The notebook reads this file, merges manuscript coefficients with Python estimates, and calculates python_beta - manuscript_beta.

12.13 Replication Quality Assessment

Replication matters because empirical trade research depends on reproducible data construction, transparent estimation, and honest comparison with the reference study. A student should not claim an extension until the baseline replication is understood.

The coefficient comparison is performed model by model. For each reported coefficient, the notebook records the manuscript value, the Python estimate, the difference, and a match status. The thresholds are:

Status Rule Interpretation
exact abs(difference) < 0.001 The Python result matches the reported coefficient after rounding.
close abs(difference) < 0.01 The result is very near the manuscript value and likely reflects rounding or minor implementation details.
review otherwise The difference requires diagnosis before the result can be treated as replicated.

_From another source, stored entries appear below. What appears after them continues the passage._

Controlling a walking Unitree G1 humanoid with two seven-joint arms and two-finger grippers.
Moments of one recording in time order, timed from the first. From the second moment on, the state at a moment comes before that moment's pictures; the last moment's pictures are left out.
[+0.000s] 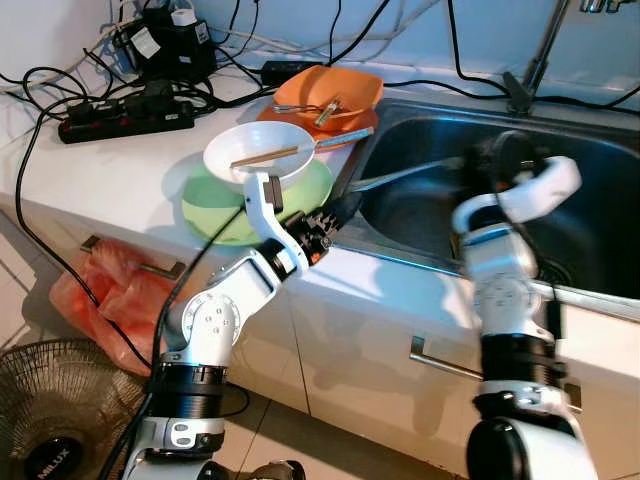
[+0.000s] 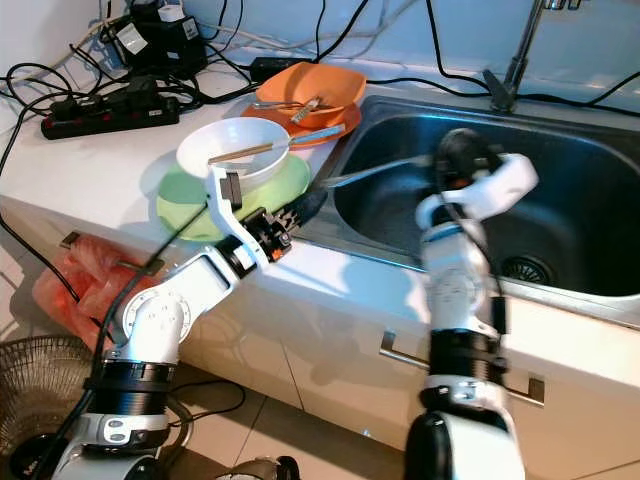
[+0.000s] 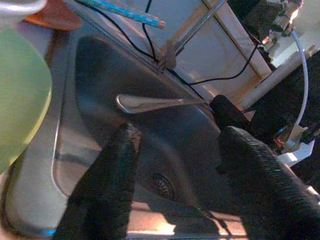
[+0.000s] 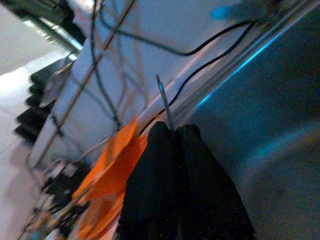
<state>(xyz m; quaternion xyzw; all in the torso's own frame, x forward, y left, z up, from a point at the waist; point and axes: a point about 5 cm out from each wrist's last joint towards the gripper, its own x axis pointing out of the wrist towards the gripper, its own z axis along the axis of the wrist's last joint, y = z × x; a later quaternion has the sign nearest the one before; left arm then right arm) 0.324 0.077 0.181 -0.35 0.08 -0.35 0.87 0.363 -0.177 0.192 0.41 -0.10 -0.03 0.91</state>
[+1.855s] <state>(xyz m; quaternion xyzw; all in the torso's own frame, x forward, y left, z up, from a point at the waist) 0.307 0.138 0.189 -0.01 -0.01 -0.29 0.96 0.370 -0.193 0.185 -0.07 -0.08 0.10 0.99</state>
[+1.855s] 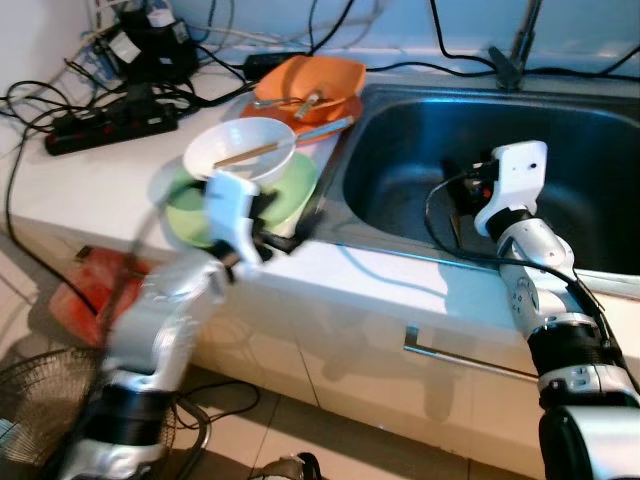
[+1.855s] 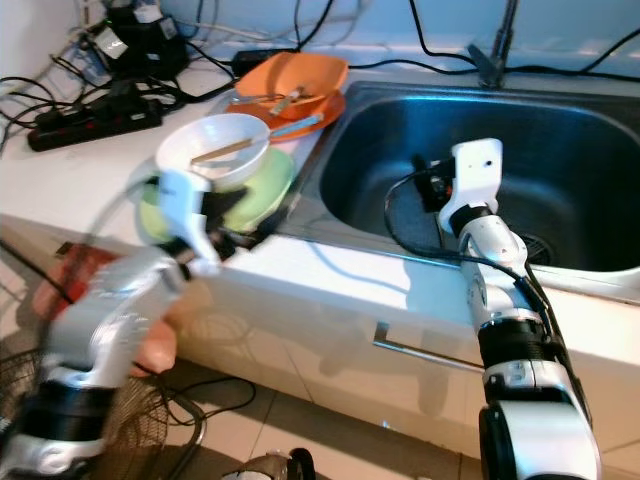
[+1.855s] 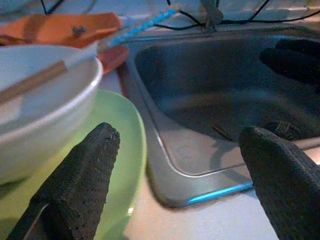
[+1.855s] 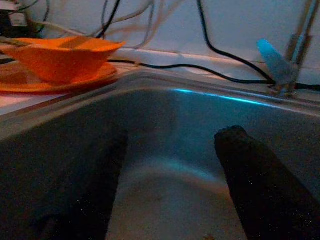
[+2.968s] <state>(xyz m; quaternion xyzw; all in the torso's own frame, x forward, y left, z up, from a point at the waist) 0.328 0.128 0.217 0.00 -0.18 -0.13 0.97 0.367 -0.184 0.189 0.01 -0.10 0.05 0.99</state>
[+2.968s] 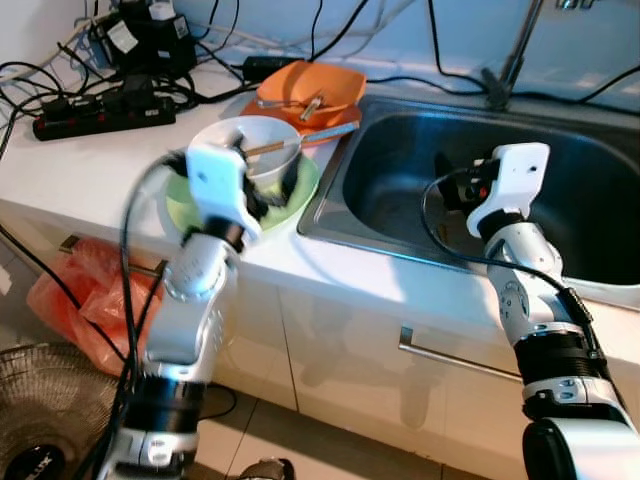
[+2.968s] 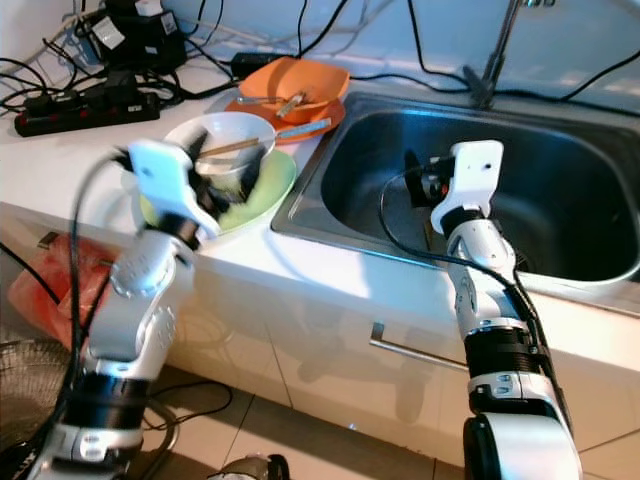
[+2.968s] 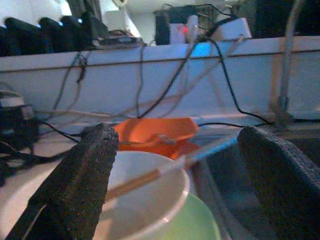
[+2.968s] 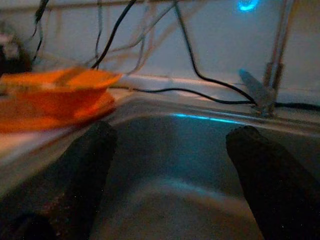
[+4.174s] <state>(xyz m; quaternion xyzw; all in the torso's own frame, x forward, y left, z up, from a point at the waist) 0.351 0.113 0.234 -0.16 -0.15 -0.14 0.96 0.338 -0.138 0.211 0.15 -0.14 0.11 0.97</state>
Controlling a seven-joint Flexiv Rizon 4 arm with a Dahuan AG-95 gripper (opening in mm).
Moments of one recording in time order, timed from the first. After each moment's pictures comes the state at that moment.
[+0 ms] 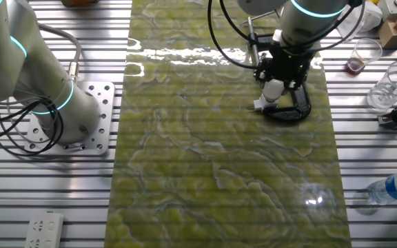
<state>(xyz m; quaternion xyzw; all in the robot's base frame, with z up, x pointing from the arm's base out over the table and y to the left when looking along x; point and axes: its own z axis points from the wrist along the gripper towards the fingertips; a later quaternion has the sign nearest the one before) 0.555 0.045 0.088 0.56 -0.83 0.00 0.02</state>
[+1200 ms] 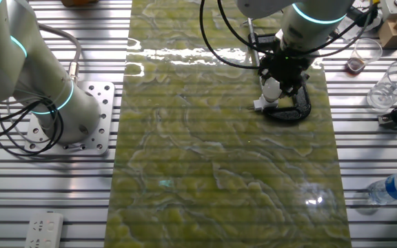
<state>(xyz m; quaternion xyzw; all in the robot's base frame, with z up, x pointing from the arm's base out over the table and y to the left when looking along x) 0.555 0.044 0.088 0.38 -0.92 -0.01 0.01</state>
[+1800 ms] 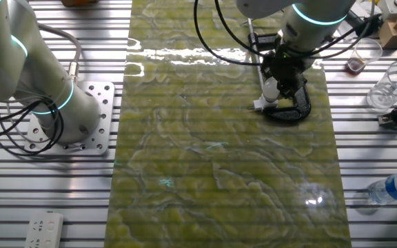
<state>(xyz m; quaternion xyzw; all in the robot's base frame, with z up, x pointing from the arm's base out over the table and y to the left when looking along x) 0.555 0.044 0.088 0.23 -0.97 -0.01 0.01</state>
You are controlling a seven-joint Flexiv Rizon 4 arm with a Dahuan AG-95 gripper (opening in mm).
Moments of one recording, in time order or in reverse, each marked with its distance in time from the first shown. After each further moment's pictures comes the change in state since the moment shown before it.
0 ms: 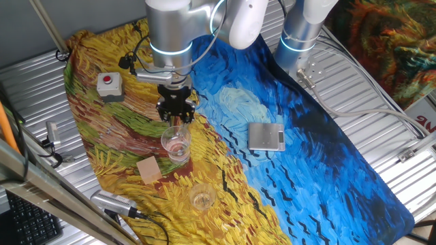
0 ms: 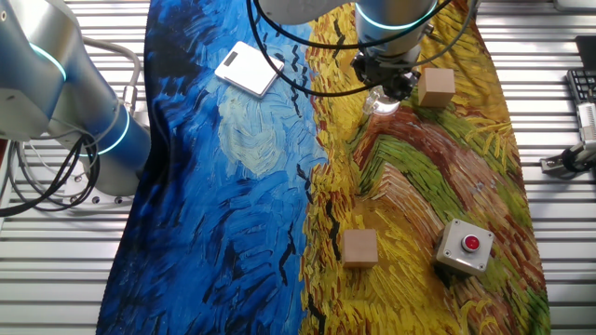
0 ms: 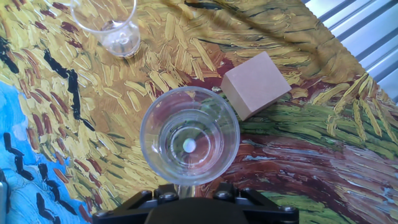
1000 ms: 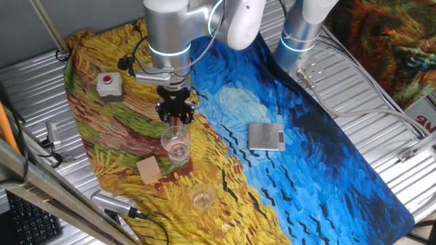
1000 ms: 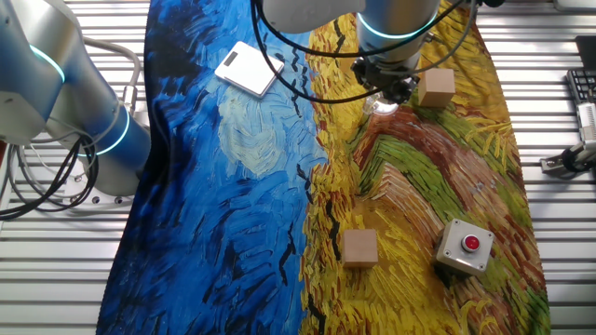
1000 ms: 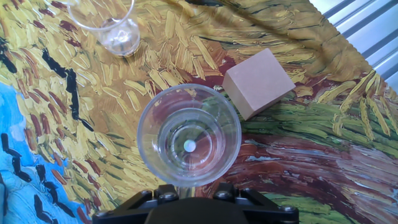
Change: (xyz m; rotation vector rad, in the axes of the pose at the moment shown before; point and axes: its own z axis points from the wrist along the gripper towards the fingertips) arm 0.001 0.002 -0.001 -0.004 0.002 0.011
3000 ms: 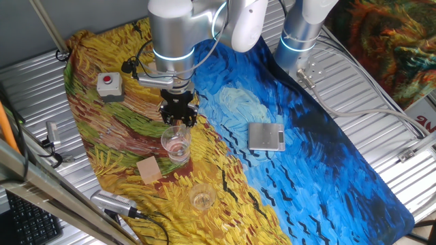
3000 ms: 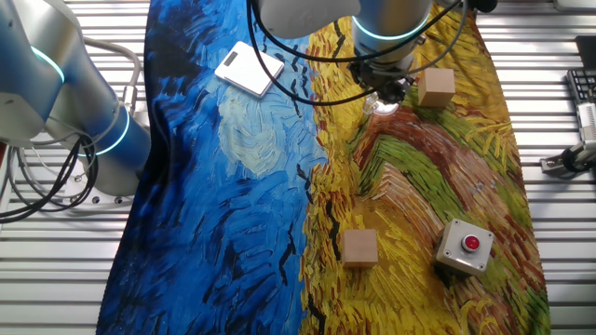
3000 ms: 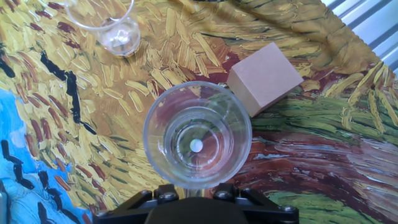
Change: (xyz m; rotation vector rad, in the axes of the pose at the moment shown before) arm -0.002 0.008 0.011 -0.002 -0.001 0.037
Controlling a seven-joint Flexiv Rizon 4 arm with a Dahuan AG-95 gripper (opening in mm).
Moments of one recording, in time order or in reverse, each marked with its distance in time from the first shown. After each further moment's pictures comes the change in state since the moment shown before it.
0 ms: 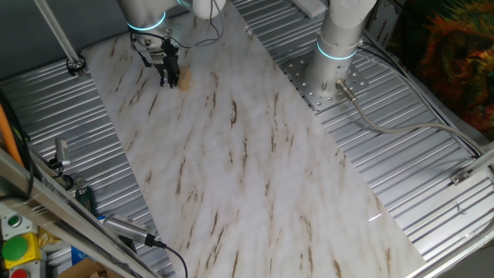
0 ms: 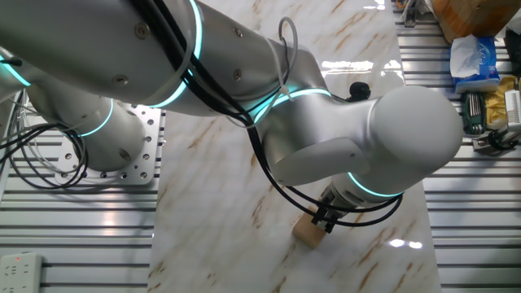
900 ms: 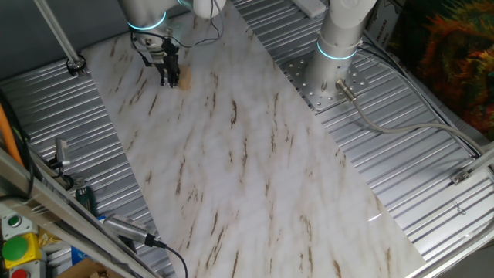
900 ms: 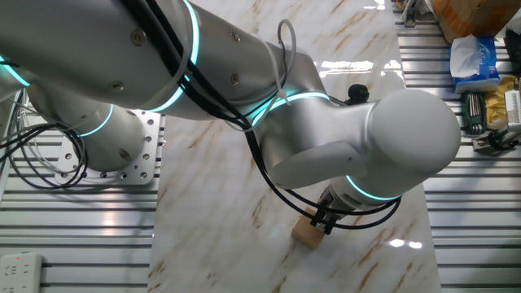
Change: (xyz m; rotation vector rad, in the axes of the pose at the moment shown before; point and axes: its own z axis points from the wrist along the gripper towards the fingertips) arm 0.000 0.003 0.001 0.005 0.001 -0.014
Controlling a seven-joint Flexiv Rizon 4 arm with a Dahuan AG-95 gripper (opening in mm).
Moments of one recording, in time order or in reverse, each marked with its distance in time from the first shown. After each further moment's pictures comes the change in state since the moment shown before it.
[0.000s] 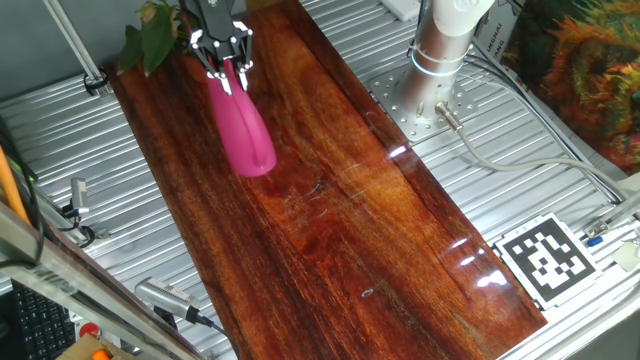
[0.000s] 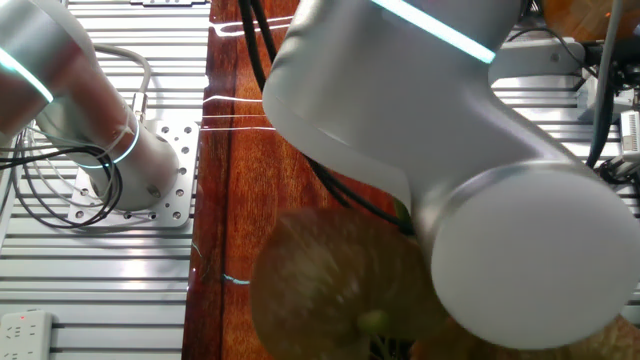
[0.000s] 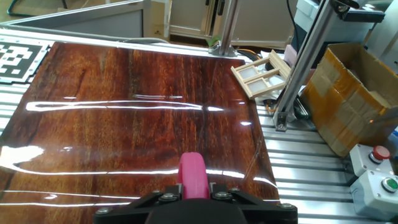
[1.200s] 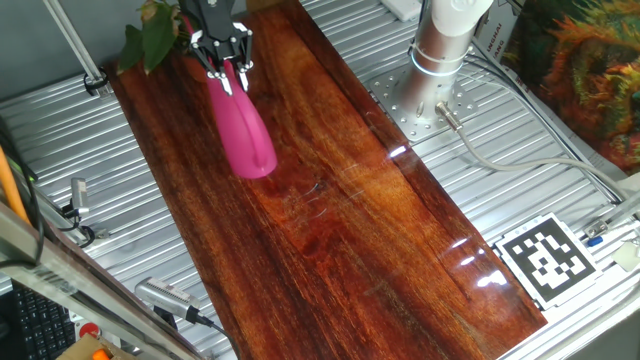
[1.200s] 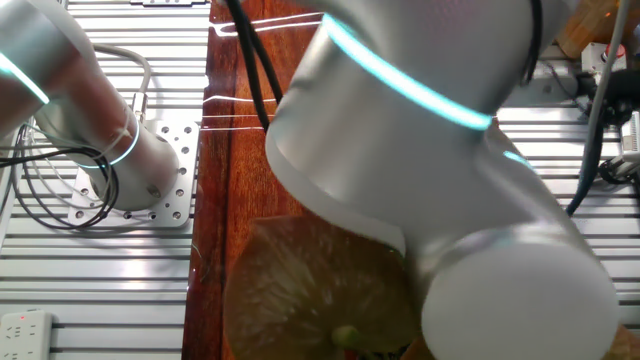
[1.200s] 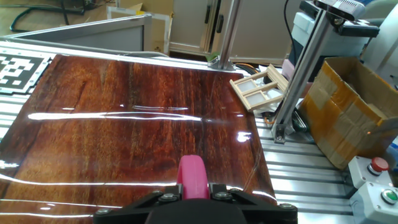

Rows with absorbed or omitted coefficients are marked as not applicable in the notebook output. Review items should be traced to:

  • sample mismatch;
  • zero-flow treatment;
  • fixed effects;
  • robust versus clustered standard errors;
  • variable definitions;
  • missing values;
  • scaling of trade or GDP.

Exact and close matches validate the main Python implementation. In the current replication, the positive-flow specifications match the manuscript after rounding, which confirms that the core data preparation, variable construction, and baseline estimators are working as intended.

The remaining review items are concentrated in the zero-inclusive models. This reflects a sample-scope difference: the teaching dataset currently contains no zero-flow observations, while the manuscript reports zero-inclusive PPML estimates from a broader sample that retains zero trade flows. This is not a Python failure. It is a reminder that replication depends on using the same data scope.

Students should never force replication by changing data silently. If estimates do not match, document the discrepancy, identify the likely source, and state whether the issue is data scope, variable construction, fixed effects, standard errors, or estimator behavior.

12.14 Replication caution

Exact replication is stricter than reproducing coefficient signs. The dataset, sample restrictions, transformations, fixed effects, and covariance estimator must match the manuscript. If the Python estimates differ, the correct response is to diagnose the discrepancy, not to force agreement.